Improving mapping and localization using deep learning

Improving mapping and localization using deep learning

Mohammad Altillawi successfully defended his dissertation on Computer Science on October 11, 202, and he is now Doctor of Philosophy by the Universitat Autònoma de Barcelona.

What is the thesis about?

Localizing a camera from a single image in a previously visited area enables applications in many fields, such as robotics, autonomous driving, and augmented/virtual reality.

With the recent advancements in computational resources and the rapid emergence of accompanying open-source machine learning frameworks, deep learning has swiftly gained traction within both research communities and industries. As a result, recent works opted for data-driven solutions for the problems at hand. In this dissertation, we propose solutions to utilize deep learning to improve camera re-localization from a single image. After the introductory chapter, we define and address the limitations of current approaches and provide data-driven solutions in the following chapters.
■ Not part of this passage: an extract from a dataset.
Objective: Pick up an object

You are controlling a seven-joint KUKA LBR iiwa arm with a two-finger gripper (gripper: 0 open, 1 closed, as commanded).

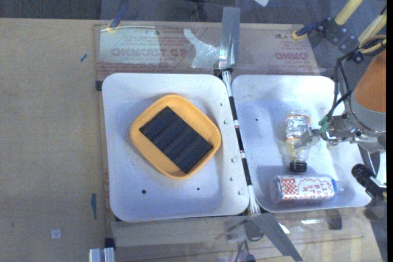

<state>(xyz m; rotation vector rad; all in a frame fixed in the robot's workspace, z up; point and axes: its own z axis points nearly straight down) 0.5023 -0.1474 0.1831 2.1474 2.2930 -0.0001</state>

In chapter two, we propose a method that learns a geometric prior to inform about reliable regions in a given scene. It selects reliable pixel features from the input single image and estimates their corresponding 3D Coordinates directly for pose estimation. In essence, the proposed method does not consider the whole image as useful for localization. It avoids selecting keypoints (thus the corresponding 3D points) from non-discriminative image regions such as the sky and trees, dynamic objects such as cars and pedestrians, and occlusions. By bypassing these outlier sources, the proposed method selects a controllable number of correspondences, enhancing localization efficiency and accuracy.

In chapter three, we propose to leverage a novel network of spatial and temporal geometric constraints in the form of relative camera poses that are obtained from adjacent and distant cameras to guide the training of a deep network for localization. In this context, the deep network acts as the map of the scene. By employing our constraints, we guide the network to encode these geometric constraints in its weights. By encompassing these encoded constraints, the localization pipeline obtains better accuracy at inference.

In chapter four, we propose a novel pipeline to utilize the minimal available labels (i.e., poses) for a data-driven pose estimation pipeline to obtain the geometry of the scene. The proposed framework uses a differentiable rigid alignment module to pass gradients into the deep network to adjust the learned geometry. It learns two 3D geometric representations (X, Y, Z coordinates) of the scene, one in camera coordinate frame and the other in global coordinate frame. Given a single image at inference, the proposed pipeline triggers the deep network to obtain the two geometric representations of the observed scene and aligns them to estimate the pose of the camera. As a result, the proposed method learns and incorporates geometric constraints for a more accurate pose estimation.

In chapter five, we propose to explore the power of generative models for data generation for data-driven localization. We thus contribute with a novel data-centric method to generate correspondences across different viewing and illumination conditions to enhance the robustness of localization towards long-term changes (daytime, weather, season). The proposed method represents the scene with a number of implicit representations (based on NeRFs), each corresponds to different illumination condition. Consequently, it utilizes the underlying geometry based on these representations to generate accurate correspondences across the different illumination variations. Using these correspondences enhances localization across long-term changes. Besides, we built an evaluation benchmark to assess and evaluate the performances of feature extraction and description networks towards localization across long-term illumination changes. Our work serves as a substantial stride toward robust long-term localization.

In chapter six, we propose a point-based generative model to synthesize novel views. The proposed work points out and solves a mismatch issue between geometry (point cloud) and appearance (images), which generates degraded renderings. The proposed method employs a connectivity graph between appearance and geometry. In contrast to using the whole point cloud of a scene, it retrieves points from a large point cloud that are observed from the current camera perspective and uses them for rendering. This makes the rendering pipeline faster and more scalable. We emphasize as well the power of this connectivity graph to the recent 3D Gaussian splatting scene representation. Our proposal employs image reconstruction with generative adversarial training for enhanced rendering quality. Such a pipeline can be used to generate novel views to augment/create more labeled data for pose estimation.